Records from a collection:
========================

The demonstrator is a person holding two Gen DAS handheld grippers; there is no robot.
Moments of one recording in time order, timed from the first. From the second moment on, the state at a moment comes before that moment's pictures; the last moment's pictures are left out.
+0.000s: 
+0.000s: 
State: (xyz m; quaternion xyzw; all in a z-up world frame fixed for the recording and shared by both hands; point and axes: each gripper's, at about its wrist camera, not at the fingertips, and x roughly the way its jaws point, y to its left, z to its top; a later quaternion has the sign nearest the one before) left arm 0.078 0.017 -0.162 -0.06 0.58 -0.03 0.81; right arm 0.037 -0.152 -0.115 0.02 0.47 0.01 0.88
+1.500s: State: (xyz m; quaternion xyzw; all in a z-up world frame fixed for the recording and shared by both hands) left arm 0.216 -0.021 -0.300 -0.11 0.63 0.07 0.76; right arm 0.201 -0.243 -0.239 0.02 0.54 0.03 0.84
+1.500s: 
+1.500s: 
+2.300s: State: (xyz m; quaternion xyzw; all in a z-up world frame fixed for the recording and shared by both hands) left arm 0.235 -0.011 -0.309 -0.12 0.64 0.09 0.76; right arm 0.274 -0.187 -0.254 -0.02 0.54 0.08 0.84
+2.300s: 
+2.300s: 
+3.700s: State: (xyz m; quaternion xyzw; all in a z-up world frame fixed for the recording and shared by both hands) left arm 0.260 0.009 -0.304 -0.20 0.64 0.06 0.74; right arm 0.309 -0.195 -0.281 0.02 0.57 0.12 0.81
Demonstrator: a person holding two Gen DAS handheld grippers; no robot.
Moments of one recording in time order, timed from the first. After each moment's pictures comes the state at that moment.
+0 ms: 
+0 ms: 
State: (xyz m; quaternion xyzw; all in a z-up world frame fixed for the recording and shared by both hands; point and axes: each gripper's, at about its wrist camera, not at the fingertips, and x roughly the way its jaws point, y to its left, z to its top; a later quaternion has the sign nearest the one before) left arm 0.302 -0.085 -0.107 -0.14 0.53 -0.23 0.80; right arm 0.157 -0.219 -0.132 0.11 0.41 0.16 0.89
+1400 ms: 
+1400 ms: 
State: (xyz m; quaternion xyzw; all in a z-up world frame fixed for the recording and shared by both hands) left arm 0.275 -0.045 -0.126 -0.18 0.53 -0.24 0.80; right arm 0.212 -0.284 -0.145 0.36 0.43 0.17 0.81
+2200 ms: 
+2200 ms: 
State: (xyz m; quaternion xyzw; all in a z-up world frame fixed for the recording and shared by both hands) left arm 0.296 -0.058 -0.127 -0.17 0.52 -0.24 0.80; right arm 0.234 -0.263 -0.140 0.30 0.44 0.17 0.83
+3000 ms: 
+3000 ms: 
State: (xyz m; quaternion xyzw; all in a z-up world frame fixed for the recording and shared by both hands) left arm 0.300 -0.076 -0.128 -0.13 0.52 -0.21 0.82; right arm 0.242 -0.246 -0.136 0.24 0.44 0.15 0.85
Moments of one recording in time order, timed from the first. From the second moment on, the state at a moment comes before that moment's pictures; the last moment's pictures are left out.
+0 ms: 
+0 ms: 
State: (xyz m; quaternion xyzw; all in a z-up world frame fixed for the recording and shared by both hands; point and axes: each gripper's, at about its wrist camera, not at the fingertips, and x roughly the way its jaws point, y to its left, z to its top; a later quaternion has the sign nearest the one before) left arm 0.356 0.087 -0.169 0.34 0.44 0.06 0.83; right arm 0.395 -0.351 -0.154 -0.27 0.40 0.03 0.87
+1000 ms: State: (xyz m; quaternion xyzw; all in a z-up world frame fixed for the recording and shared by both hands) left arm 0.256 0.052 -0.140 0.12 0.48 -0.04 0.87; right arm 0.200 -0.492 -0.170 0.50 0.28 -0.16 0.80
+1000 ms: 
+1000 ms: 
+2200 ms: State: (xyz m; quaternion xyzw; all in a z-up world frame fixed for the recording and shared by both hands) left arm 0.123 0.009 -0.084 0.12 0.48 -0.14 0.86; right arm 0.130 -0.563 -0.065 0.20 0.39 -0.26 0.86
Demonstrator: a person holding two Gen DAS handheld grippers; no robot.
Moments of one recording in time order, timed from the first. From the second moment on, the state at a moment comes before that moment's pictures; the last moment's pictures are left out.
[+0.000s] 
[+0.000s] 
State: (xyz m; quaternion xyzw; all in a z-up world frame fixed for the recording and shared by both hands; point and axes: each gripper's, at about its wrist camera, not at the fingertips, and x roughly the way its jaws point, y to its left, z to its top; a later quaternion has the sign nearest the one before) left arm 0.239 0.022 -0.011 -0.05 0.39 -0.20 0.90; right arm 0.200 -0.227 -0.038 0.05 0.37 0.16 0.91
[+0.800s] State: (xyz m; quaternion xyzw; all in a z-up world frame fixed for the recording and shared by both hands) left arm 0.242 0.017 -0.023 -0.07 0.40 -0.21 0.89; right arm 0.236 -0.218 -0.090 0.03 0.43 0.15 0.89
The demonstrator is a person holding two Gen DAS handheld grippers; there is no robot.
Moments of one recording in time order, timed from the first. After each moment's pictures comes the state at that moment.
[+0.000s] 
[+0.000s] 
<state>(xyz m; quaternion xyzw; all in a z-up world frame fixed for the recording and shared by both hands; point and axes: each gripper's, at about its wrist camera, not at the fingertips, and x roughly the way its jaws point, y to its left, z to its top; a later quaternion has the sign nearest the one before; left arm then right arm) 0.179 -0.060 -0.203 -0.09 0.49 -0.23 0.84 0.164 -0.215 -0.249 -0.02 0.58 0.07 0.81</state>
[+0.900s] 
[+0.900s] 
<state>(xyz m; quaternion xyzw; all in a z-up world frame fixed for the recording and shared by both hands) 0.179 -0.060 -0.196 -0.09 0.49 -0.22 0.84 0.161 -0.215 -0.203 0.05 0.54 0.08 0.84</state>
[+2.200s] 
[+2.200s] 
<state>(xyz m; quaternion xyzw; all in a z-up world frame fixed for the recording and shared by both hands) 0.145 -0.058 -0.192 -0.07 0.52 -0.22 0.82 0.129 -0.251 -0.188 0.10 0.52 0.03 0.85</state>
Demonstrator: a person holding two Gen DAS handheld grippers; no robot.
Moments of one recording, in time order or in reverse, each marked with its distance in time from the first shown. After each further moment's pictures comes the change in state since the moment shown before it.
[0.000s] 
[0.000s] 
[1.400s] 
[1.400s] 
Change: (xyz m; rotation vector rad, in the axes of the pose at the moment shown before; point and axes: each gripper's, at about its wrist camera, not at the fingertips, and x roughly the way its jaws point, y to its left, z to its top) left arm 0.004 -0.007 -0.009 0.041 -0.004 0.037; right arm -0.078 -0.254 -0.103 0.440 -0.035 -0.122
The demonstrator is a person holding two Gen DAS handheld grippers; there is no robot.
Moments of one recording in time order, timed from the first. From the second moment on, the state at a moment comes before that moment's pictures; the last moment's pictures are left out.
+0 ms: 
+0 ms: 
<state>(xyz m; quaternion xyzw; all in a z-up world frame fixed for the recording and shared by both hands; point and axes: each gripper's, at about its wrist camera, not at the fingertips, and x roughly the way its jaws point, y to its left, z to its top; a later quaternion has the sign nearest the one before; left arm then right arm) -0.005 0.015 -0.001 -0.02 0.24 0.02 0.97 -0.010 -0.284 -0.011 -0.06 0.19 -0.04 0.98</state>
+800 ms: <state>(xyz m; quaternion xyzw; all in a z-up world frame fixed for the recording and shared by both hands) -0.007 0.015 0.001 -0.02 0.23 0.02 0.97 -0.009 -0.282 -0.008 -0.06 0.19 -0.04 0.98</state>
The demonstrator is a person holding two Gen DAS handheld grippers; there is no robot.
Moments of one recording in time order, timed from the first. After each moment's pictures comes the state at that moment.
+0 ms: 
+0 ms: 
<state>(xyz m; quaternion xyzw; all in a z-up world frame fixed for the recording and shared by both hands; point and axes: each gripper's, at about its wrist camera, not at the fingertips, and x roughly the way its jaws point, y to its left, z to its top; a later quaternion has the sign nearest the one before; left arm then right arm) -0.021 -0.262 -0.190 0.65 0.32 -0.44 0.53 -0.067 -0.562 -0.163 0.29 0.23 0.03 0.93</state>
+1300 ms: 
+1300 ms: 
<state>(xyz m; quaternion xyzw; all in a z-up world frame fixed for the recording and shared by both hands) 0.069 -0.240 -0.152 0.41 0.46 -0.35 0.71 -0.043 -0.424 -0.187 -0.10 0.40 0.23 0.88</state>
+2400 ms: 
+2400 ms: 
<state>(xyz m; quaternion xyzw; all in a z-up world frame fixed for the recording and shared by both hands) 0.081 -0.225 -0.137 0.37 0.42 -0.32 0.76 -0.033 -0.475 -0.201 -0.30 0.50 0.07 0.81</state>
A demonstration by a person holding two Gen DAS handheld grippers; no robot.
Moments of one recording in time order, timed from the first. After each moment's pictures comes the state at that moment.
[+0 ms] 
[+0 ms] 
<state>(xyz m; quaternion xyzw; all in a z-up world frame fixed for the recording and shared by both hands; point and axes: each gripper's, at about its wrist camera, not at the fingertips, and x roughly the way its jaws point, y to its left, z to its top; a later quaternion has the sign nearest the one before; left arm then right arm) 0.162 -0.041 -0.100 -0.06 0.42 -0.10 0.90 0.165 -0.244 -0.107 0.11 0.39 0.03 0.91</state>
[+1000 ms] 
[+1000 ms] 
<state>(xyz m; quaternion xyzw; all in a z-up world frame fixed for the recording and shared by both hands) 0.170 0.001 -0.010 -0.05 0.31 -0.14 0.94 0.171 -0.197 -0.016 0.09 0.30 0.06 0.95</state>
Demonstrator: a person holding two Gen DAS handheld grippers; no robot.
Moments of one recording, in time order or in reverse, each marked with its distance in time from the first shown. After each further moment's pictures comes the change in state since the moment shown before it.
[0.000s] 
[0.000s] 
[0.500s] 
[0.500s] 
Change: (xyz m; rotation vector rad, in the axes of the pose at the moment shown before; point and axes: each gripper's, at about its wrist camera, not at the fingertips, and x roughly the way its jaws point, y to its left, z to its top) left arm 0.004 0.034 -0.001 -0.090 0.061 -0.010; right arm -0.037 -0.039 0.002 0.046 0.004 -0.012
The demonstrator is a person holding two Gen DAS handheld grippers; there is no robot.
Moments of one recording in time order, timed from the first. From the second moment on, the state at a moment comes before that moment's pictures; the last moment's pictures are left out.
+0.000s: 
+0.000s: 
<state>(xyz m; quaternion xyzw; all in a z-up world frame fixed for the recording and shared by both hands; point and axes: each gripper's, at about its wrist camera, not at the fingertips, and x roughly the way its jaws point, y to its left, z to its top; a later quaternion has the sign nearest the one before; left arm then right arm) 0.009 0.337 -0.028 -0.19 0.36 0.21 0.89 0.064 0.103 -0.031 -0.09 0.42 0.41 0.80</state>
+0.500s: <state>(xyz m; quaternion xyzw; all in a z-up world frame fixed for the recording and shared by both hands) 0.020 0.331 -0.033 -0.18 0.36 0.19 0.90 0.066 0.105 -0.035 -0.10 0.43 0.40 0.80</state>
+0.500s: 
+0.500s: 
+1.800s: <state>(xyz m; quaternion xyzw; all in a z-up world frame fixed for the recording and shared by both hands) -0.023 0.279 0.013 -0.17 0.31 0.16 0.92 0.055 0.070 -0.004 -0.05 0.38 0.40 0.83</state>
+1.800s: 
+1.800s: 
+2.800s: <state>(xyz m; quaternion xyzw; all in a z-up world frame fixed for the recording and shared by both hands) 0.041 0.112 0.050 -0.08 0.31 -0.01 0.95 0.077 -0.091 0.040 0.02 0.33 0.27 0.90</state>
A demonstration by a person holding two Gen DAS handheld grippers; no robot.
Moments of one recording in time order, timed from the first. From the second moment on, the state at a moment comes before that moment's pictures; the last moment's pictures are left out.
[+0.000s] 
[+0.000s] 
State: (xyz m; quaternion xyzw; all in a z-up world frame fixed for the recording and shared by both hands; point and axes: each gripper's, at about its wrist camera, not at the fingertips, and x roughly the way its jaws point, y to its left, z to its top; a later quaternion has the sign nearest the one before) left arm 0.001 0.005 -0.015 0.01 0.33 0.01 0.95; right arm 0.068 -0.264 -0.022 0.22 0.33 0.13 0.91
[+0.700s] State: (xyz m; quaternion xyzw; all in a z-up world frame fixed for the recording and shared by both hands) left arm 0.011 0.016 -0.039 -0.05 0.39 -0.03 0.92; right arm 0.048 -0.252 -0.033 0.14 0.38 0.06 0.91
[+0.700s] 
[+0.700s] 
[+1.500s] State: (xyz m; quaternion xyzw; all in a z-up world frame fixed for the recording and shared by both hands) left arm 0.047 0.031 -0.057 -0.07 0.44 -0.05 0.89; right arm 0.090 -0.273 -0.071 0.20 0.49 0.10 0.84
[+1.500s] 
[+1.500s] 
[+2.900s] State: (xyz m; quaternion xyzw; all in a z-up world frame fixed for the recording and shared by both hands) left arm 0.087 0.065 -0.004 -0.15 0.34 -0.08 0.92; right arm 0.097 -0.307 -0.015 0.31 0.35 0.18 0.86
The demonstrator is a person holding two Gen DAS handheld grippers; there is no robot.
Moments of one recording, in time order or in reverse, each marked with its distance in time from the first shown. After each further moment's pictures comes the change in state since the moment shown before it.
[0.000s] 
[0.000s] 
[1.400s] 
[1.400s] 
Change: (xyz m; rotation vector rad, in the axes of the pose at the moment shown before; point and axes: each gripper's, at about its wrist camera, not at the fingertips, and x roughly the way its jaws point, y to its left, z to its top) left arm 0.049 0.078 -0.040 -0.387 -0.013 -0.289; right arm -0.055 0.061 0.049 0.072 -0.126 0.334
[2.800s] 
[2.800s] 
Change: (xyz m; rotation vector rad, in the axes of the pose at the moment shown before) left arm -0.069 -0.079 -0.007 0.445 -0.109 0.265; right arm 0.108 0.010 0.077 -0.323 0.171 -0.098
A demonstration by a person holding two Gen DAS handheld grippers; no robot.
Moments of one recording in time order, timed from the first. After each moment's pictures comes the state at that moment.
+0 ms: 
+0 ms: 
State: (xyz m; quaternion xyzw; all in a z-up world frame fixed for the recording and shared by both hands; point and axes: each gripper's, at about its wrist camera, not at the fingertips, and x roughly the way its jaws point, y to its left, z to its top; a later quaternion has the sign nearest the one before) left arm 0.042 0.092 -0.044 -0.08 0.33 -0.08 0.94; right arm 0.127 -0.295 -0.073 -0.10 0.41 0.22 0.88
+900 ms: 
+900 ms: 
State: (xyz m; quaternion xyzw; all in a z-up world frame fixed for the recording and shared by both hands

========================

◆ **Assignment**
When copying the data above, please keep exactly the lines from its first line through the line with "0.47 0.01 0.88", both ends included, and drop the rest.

◆ **Reply**
The demonstrator is a person holding two Gen DAS handheld grippers; there is no robot.
Moments of one recording in time order, timed from the first. From the second moment on, the state at a moment comes before that moment's pictures; the last moment's pictures are left out.
+0.000s: 
+0.000s: 
State: (xyz m; quaternion xyzw; all in a z-up world frame fixed for the recording and shared by both hands; point and axes: each gripper's, at about its wrist camera, not at the fingertips, and x roughly the way its jaws point, y to its left, z to its top; a later quaternion has the sign nearest the one before) left arm 0.078 0.017 -0.162 -0.06 0.58 -0.03 0.81; right arm 0.037 -0.152 -0.115 0.02 0.47 0.01 0.88

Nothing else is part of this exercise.